*Assigned task*.
Restate the data below word for word, and let no image into your version.

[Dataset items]

---

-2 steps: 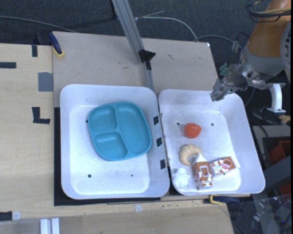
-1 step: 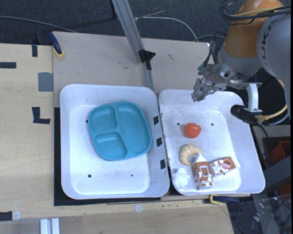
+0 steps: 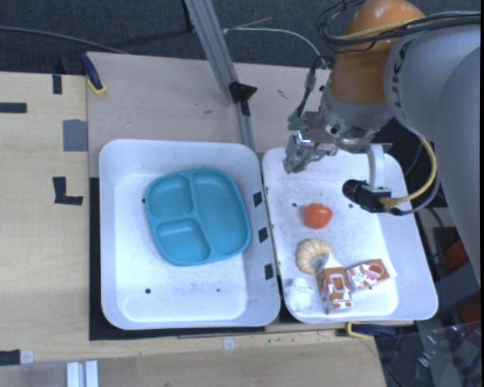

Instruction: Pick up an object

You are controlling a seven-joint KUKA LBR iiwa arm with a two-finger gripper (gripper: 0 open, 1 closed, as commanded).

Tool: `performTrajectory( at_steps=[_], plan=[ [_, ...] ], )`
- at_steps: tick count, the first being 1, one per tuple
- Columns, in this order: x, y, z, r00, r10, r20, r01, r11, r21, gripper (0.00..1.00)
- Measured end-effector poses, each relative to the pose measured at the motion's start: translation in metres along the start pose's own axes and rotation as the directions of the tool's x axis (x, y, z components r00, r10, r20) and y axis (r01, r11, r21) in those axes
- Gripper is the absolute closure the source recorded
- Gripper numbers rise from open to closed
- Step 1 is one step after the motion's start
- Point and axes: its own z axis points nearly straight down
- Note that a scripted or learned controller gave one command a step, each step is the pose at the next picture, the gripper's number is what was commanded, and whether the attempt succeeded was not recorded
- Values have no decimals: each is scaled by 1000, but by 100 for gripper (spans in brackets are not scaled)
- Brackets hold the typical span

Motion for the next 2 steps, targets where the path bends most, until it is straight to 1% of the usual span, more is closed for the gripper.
performTrajectory(
  at_steps=[1, 2],
  plan=[
    [45, 2, 6, 1000, 1, 0, -1, 1000, 0, 100],
    [98, -3, -3, 1000, 0, -1, 0, 1000, -2, 100]
  ],
)
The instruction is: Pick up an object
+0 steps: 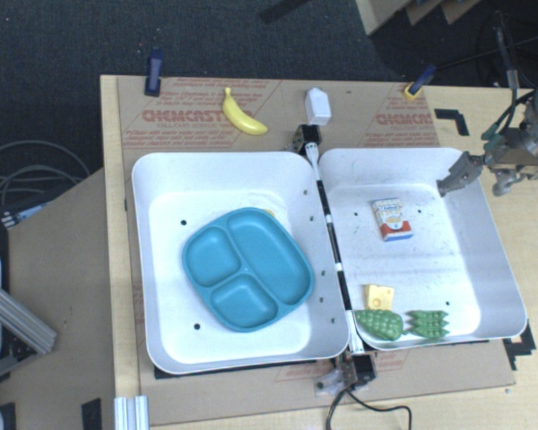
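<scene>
The cardboard-covered surface (206, 115) carries two white bins; a banana (242, 115) lies beyond the left bin (157, 240). The claw (480, 173) hovers spread over the right bin's (484, 258) far-right rim, the small carton (392, 219) sitting apart mid-bin.

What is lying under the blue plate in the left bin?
A pale yellowish edge peeks out behind the blue plate in the left bin. The plate covers the rest, so I cannot identify it.

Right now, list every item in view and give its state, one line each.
Blue divided plate: flat in the left bin.
Small carton: lying flat in the right bin.
Yellow block: lying in the right bin.
Green toys: resting at the right bin's near edge.
Banana: on the bench, outside the bins.
Gripper: over the right bin's far corner.
</scene>
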You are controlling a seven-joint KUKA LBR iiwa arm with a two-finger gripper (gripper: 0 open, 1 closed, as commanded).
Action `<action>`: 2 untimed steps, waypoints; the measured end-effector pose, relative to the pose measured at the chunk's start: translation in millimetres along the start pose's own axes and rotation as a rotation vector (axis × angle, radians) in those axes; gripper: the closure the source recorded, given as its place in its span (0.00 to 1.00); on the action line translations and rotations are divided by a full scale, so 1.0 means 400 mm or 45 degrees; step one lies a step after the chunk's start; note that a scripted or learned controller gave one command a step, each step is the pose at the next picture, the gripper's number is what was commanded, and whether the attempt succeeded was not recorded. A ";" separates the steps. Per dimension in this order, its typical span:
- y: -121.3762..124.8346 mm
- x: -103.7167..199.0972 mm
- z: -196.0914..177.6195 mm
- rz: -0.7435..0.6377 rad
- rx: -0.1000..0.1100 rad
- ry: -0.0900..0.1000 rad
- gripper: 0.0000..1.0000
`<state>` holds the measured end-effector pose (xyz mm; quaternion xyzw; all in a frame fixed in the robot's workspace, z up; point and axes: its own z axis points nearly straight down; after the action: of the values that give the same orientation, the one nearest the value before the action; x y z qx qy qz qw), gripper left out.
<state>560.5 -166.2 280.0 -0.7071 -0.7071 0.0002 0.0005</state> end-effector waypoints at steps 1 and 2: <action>0.067 0.110 0.317 -0.002 0.005 0.002 0.00; 0.082 0.086 0.492 0.001 0.005 0.001 0.00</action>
<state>593.1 -131.9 83.3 -0.7073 -0.7069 0.0012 0.0022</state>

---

*Exercise output*.
-2 steps: 
-1 step: 
+0 steps: 

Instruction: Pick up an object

You are controlling a seven-joint KUKA LBR iiwa arm with a two-finger gripper (gripper: 0 open, 1 closed, as commanded).

Tool: `performTrajectory( at_steps=[_], plan=[ [_, ...] ], )`
- at_steps: tick count, the first being 1, one per tuple
- Columns, in this order: x, y, z, r00, r10, r20, r01, r11, r21, gripper (0.00..1.00)
- Measured end-effector poses, each relative to the pose measured at the motion's start: translation in metres along the start pose's own axes and rotation as the directions of the tool's x axis (x, y, z components r00, r10, r20) and y axis (r01, r11, r21) in those axes
- Gripper is the absolute closure the source recorded
- Gripper numbers rise from open to closed
- Step 1 is one step after the motion's start
- Point and axes: its own z axis points nearly straight down
- Note that a scripted or learned controller gave one command a step, each step is the pose at the next picture, the gripper's number is what was commanded, and whether the attempt succeeded was not recorded
- Values have no decimals: each is scaled by 1000, but by 100 for gripper (spans in brackets are not scaled)
- Brackets hold the typical span

Motion for the next 2 steps, targets where the path bends most, until it is straight to 1% of the usual span, more is closed for the gripper.
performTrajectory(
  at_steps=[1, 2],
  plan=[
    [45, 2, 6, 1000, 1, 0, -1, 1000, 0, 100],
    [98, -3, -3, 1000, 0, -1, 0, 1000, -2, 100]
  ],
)
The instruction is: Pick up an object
+0 steps: 
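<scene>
The cardboard-covered surface (206, 115) carries two white bins; a banana (242, 115) lies beyond the left bin (157, 240). The claw (480, 173) hovers spread over the right bin's (484, 258) far-right rim, the small carton (392, 219) sitting apart mid-bin.

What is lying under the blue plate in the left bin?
A pale yellowish edge peeks out behind the blue plate in the left bin. The plate covers the rest, so I cannot identify it.

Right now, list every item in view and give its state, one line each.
Blue divided plate: flat in the left bin.
Small carton: lying flat in the right bin.
Yellow block: lying in the right bin.
Green toys: resting at the right bin's near edge.
Banana: on the bench, outside the bins.
Gripper: over the right bin's far corner.
</scene>
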You are controlling a seven-joint KUKA LBR iiwa arm with a two-finger gripper (gripper: 0 open, 1 closed, as commanded).
Action `<action>`: 2 untimed steps, waypoints; the measured end-effector pose, relative to the pose measured at the chunk's start: translation in millimetres along the start pose's own axes and rotation as a rotation vector (axis × angle, radians) in those axes; gripper: the closure the source recorded, given as its place in its span (0.00 to 1.00); on the action line translations and rotations are divided by a full scale, so 1.0 means 400 mm or 45 degrees; step one lies a step after the chunk's start; note that a scripted or learned controller gave one command a step, each step is the pose at the next picture, the gripper's number is what was commanded, and whether the attempt succeeded was not recorded. A ";" separates the steps. Per dimension in this order, its typical span:
- y: -121.3762..124.8346 mm
- x: -103.7167..199.0972 mm
- z: -196.0914..177.6195 mm
- rz: -0.7435..0.6377 rad
- rx: -0.1000..0.1100 rad
- ry: -0.0900..0.1000 rad
- gripper: 0.0000..1.0000
`<state>` holds the measured end-effector pose (xyz mm; quaternion xyzw; all in a frame fixed in the robot's workspace, z up; point and axes: its own z axis points nearly straight down; after the action: of the values that give the same orientation, the one nearest the value before the action; x y z qx qy qz qw), gripper left out.
<state>560.5 -166.2 280.0 -0.7071 -0.7071 0.0002 0.0005</state> end-effector waypoints at steps 1 and 2: <action>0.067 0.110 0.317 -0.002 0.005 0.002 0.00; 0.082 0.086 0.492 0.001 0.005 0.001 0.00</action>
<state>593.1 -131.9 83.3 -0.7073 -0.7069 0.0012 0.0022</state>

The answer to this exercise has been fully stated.